The risk of condemnation may be low, but if it occurs, the impact could be devastating to the solar farm. Thus, the condemnation provisions of the lease are frequently negotiated. Who gets what in terms of dollars if a condemnation occurs, who may settle, how must the parties cooperate during the process, and valuations of the solar project and the lease interest are issues that are frequently negotiated.
Mineral interests or oil and gas interests are key issues in solar leases. In Texas for example, the mineral estate has the dominant estate, and can use the surface for drilling and access to and from the drilling or production area. This of course could be a serious problem for solar farms as they take up most of the area of a particular tract of property. Surface waivers and reservation of drill sites, or both, may be means of addressing these oil and gas or mineral rights issues.
While solar farms present little environmental risk, landlords tend to want protections for tenant spillage or release of harmful chemicals. Tenants need to protect themselves for environmental contamination or violations existing prior to the effective date of the lease and that are not caused by the tenant or related parties. This can be covered by covenants and indemnification.

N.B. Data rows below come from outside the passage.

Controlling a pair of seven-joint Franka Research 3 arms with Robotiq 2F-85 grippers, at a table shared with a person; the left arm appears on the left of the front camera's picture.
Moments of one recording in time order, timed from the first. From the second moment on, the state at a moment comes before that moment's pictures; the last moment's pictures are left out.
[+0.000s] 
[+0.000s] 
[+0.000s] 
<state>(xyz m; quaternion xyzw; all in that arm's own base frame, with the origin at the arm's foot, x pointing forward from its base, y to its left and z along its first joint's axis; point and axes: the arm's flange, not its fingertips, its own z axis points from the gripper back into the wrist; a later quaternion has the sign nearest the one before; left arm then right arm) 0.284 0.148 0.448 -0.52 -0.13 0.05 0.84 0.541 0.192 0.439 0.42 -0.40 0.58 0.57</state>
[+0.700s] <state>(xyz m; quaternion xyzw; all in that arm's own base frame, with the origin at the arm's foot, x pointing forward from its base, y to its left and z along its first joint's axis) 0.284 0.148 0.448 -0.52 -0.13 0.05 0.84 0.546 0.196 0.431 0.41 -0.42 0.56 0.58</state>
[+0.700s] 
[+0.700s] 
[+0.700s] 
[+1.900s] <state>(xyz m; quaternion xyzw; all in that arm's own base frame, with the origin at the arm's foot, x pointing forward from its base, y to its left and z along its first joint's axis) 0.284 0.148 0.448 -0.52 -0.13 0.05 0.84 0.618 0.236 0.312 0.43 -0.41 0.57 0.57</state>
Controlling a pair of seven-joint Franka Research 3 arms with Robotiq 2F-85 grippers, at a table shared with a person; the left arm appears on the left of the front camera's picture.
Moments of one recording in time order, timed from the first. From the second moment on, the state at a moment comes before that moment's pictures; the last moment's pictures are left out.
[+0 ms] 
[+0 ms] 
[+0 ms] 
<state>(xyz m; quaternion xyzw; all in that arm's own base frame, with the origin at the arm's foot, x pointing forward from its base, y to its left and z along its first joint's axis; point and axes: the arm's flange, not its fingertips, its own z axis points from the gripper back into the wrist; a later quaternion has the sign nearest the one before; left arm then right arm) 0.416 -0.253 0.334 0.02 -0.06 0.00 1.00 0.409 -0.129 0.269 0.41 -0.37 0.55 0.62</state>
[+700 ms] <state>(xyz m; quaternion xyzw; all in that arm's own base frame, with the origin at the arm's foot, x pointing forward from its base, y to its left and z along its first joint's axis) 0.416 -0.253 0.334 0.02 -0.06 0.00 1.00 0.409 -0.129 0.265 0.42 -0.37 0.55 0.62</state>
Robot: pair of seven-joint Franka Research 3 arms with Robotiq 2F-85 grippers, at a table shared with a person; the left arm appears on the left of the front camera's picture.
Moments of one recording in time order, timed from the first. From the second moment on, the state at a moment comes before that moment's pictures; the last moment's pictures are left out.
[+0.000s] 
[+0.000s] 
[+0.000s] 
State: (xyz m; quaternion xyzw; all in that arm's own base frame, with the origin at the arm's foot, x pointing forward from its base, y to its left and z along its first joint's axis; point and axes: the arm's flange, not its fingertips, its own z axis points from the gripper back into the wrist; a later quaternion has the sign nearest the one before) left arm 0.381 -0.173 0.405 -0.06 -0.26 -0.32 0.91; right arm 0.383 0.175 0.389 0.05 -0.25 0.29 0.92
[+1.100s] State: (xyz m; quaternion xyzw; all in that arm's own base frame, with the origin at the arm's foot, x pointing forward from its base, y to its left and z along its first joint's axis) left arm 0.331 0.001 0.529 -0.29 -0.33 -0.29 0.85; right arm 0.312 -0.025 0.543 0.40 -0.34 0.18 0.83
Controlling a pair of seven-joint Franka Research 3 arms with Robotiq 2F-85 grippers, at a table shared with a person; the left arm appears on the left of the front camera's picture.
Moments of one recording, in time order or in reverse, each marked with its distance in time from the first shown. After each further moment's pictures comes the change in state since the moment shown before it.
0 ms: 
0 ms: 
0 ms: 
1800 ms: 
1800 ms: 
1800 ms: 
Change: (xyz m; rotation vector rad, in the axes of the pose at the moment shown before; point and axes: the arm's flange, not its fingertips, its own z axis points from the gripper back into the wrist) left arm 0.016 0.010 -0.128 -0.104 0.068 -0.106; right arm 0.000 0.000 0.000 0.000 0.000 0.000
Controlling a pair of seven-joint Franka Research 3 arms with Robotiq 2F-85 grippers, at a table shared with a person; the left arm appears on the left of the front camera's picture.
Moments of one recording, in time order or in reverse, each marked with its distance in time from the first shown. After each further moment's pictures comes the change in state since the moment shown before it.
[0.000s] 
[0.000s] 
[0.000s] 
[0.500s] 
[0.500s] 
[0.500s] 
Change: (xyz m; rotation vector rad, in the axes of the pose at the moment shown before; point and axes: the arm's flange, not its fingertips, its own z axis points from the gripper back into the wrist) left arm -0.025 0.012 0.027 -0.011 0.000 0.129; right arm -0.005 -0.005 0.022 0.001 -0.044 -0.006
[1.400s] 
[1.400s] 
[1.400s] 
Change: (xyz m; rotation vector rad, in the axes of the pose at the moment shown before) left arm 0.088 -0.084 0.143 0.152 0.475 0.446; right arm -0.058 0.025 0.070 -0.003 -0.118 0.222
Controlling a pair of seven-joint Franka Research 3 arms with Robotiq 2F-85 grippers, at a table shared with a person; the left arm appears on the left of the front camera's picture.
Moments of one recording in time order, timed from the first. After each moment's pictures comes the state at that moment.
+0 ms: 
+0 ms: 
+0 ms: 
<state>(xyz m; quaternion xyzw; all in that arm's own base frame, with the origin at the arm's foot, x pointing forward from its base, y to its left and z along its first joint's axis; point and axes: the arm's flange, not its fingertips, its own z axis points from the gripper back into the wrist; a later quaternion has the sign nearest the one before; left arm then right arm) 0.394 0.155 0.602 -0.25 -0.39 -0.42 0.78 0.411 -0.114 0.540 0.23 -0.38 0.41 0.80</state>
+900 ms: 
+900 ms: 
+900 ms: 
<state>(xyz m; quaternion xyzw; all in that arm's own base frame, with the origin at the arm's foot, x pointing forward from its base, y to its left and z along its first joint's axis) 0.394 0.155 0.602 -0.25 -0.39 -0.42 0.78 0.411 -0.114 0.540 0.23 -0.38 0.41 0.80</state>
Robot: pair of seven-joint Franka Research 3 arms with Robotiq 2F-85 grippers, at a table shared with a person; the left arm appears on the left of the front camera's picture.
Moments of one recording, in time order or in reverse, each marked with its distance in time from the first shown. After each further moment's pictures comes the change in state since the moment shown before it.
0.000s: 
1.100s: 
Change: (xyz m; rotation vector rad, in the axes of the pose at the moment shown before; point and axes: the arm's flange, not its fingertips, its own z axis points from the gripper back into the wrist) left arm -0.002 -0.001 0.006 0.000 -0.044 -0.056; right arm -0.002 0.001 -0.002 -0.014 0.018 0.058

Insurance coverage and the amount of coverage arise in all leases. The landlord frequently insists on a lot of insurance which the tenant may not feel is necessary for a solar farm, which involves little risk if people are kept away from the electrical generation equipment.
While a large amount of water is not needed for solar farms, an adequate amount is needed for washing off the panels to keep them operating in a higher efficient manner. Negotiations to access landlord wells or to drill wells is key in a solar lease. At times, county or city water supplies may be tapped into and easements may be necessary to access that water source.
Demolition and Restoration
What can be torn down, cut down, and filled in frequently comes up in solar lease negotiations. Barns, old houses, fences, ponds and other structures or installations may need to be torn down, cut down, or filled to allow installation of the solar racks and panels. After the lease term or after termination for any other reason, the tenant generally is required to remove the solar equipment and other material or equipment. Discussions of when and what time period is allowed to remove the solar farm is generally a part of a lease and can be an item requiring significant negotiation. Restoration of the land is another aspect of leases that can be of significant concern to landlords.
Limitations of Liability and Consequential Damages
More and more, financial parties look for limitations of liability in terms of a stated dollar amount above which the tenant and the financial parties will not suffer liability. In addition, exclusions for consequential, indirect, and punitive damages are expected as well. These are key issues that some landlords may object to at first. Investors will generally look for developers to be sure that adequate limitations are contained in leases.
Solar leases are more complicated than most people may expect. Being able to communicate and negotiate the clauses and issues discussed above is a prerequisite to and a foundation of a successful solar project. Ensuring that the lease will satisfy investors and lenders will be a first step toward a solar project that actually comes out of the ground and produces the electricity and revenue to reward both the landlord and the tenant. It is thus beneficial to both parties to negotiate a bankable lease.